Jittor implementation of Vision Transformer. Pytorch code is from lucidrains and Ross Wightman .
Lucidrains' code is a simple way to achieve SOTA in vision classification with only a single transformer encoder, in Pytorch. And Ross Wightman'code can load the pretrained models of Vision Transformer.
In order to distinguish between them, we are called vit_v1 and vit respectively.
Vit v1 (Lucidrains' code)
Framework | Test | Train |
---|---|---|
Pytorch | 7s | 29s |
Jittor | 6s | 24s |
Speed | 1.17 | 1.21 |
ViT ( Ross Wightman'code)
Framework | Test | Train |
---|---|---|
Pytorch | 1.007s | 0.388s |
Jittor | 0.988s | 0.325s |
Speed | 1.02 | 1.19 |
Dataset: Cat & Dog
Model:
from models.vit_v1 import ViT
model = ViT(
dim=128,
image_size=224,
patch_size=32,
num_classes=2,
depth=12,
heads=8,
mlp_dim=128
)
For cuda usage,we can use it with this.
jt.flags.use_cuda = 1
Dataloader:
import jittor.transform as transforms
from jittor.dataset import Dataset
## Image Augumentation
transform = transforms.Compose(
[
transforms.Resize((224, 224)),
transforms.RandomCropAndResize(224),
transforms.RandomHorizontalFlip(),
transforms.ToTensor(),
]
)
## Load Datasets
class CatsDogsDataset(Dataset):
def __init__(self, file_list, transform=None,batch_size=1,shuffle=False,num_workers=0):
super(CatsDogsDataset,self).__init__(batch_size=batch_size,shuffle=shuffle,num_workers=num_workers)

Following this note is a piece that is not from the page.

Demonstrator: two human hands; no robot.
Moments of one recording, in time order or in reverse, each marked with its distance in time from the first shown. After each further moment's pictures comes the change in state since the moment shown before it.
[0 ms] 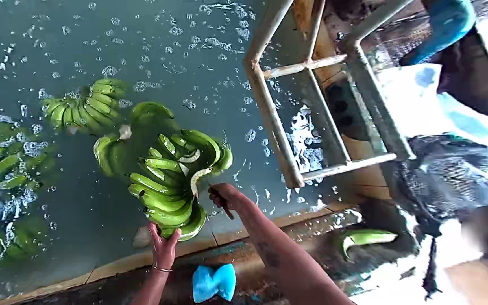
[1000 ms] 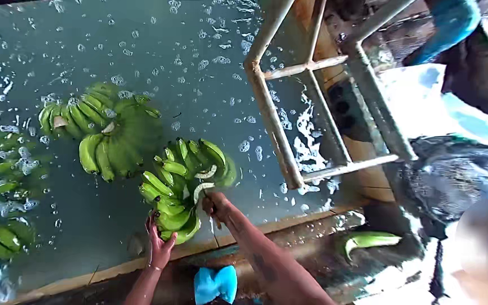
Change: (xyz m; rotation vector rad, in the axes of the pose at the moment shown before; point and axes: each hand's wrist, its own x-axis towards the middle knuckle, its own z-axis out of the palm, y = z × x) left_hand 0.011 -0.027 -0.035 0.225 -0.149 0.107; right_hand -0.007 0.040 0.028 0.333 -0.154 -0.064
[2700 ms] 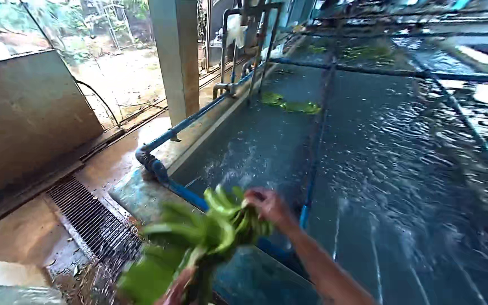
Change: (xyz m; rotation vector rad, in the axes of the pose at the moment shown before) left_hand -0.616 0.250 0.178 0.405 -2.464 1.282; right_hand -0.622 0.788 -0.196 0.847 2.044 -0.685
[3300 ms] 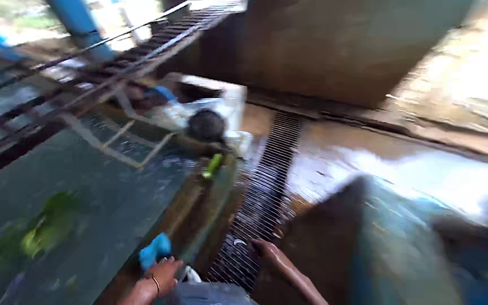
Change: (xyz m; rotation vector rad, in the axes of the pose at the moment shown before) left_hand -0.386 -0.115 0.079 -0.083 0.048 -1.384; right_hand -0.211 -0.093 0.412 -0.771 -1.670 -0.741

self.file_list = file_list
self.transform = transform
self.total_len=len(self.file_list)
def __getitem__(self, idx):
img_path = self.file_list[idx]
img = Image.open(img_path)
img_transformed = self.transform(img)
label = img_path.split("/")[-1].split(".")[0]
label = 1 if label == "dog" else 0
return img_transformed, label
Train & Test
### Training
# loss function
criterion = nn.CrossEntropyLoss()
# optimizer
optimizer = optim.Adam(model.parameters(), lr=lr)
for epoch in range(epochs):
epoch_loss = 0
epoch_accuracy = 0
for data, label in tqdm(train_data):
output = model(data)
loss = criterion(output, label)
optimizer.step(loss)
acc = (output.argmax(dim=1)[0] == label).float().mean()
epoch_accuracy += acc / len(train_data)
epoch_loss += loss / len(train_data)
with jt.no_grad():
epoch_val_accuracy = 0
epoch_val_loss = 0
for data, label in tqdm(valid_data):
val_output = model(data)
val_loss = criterion(val_output, label)
acc = (val_output.argmax(dim=1)[0] == label).float().mean()
epoch_val_accuracy += acc / len(valid_data)
epoch_val_loss += val_loss / len(valid_data)
jt.sync_all(True)
print(
f"Epoch : {epoch+1} - loss : {epoch_loss.item():.4f} - acc: {epoch_accuracy.item():.4f} - val_loss : {epoch_val_loss.item():.4f} - val_acc: {epoch_val_accuracy.item():.4f}\n"
)
Dataset: Imagenet
Model Names: vit_huge_patch32_384, vit_huge_patch16_224, vit_large_patch32_384, vit_large_patch16_384, vit_large_patch16_224, vit_base_patch32_384, vit_base_patch16_384, vit_base_patch16_224, vit_small_patch16_224
Train & Validate: Use train.py to train your ViT and validate.py to validate your ViT.
Use this to set configs.
jt.flags.use_cuda = 1
model_name = 'vit_base_patch16_224'
lr = 0.001
train_dir = '/data/imagenet/train'
eval_dir = '/data/imagenet/val'
batch_size = 32
input_size = 224
num_workers = 4
hflip = 0.5
ratio = (0.75,1.3333333333333333)
scale = (0.08,1.0)
train_interpolation = 'random'
num_epochs = 8
You can use this to create your model and dataset.
model = create_model('vit_base_patch16_224',pretrained=True,num_classes=1000)
criterion = nn.CrossEntropyLoss()
dataset = create_val_dataset(root='/data/imagenet',batch_size=bs,num_workers=4,img_size=224)